Preventing Failure to Keep the Lights On
Equipment failure and subsequent repairs require costly downtime and product loss. Actively monitoring equipment performance helps foodservice retailers manage energy consumption and maintenance activities for optimal system performance. This type of monitoring ensures that critical business systems, such as HVAC, lighting, controls, and refrigeration systems, function properly while maintaining a comfortable environment and properly stored food. To further extend the life of equipment and optimize energy usage, organizations can pay attention to load demands and adjust as needed. The first step is to analyze utility bills to identify the seasons during which the peak demand is the greatest—often the hot days of summer. For many facilities, the largest electric load is dedicated to space cooling. Installing sub-meters in a small set of the poorest load factor sites is the most effective way to determine which equipment is driving demand. Once the contributing equipment loads have been identified, facility operators can determine what might be done to sequence or schedule events or processes in order to minimize the simultaneous operation of high wattage equipment.

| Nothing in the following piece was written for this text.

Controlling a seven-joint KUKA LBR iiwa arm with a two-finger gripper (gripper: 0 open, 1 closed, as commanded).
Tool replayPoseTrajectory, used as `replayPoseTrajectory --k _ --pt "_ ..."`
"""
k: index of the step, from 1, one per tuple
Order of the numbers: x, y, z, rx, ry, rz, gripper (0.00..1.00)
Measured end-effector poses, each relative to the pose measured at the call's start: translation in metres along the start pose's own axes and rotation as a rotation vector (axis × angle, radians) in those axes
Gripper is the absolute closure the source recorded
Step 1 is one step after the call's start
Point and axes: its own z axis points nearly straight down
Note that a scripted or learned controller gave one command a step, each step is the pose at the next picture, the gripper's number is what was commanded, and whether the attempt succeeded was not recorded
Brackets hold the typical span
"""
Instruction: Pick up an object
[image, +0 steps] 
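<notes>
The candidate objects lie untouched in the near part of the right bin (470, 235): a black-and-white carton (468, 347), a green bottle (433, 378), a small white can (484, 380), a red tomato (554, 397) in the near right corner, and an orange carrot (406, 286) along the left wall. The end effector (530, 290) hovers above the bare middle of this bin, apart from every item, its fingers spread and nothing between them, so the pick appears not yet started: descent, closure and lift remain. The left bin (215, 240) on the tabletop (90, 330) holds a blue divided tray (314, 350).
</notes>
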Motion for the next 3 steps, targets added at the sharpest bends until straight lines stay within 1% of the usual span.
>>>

According to Energy Star, restaurants that invest strategically can cut utility costs up to 30 percent without sacrificing service, quality, or comfort. The ability to capture and analyze unprecedented amounts of resource data holds the key to unlock energy-saving projects, but these projects don’t provide value without continuous monitoring. Data analytics and monitoring is the new foundation to move beyond incremental improvements to real sustainability achievements and significantly greater savings. As consumers continue to demand sustainable business practices across industries, restaurants and foodservice providers must adopt efficiency and sustainability into their day-to-day operations.
Restaurants, now more than ever, need to integrate sustainability and energy efficiency strategies into their business operations and corporate strategy. The road to sustainability is paved in data and without this foundational element restaurants cannot capitalize on all the opportunities these initiatives have to offer.
Marty Sieh is the chief operations officer at ENGIE Insight.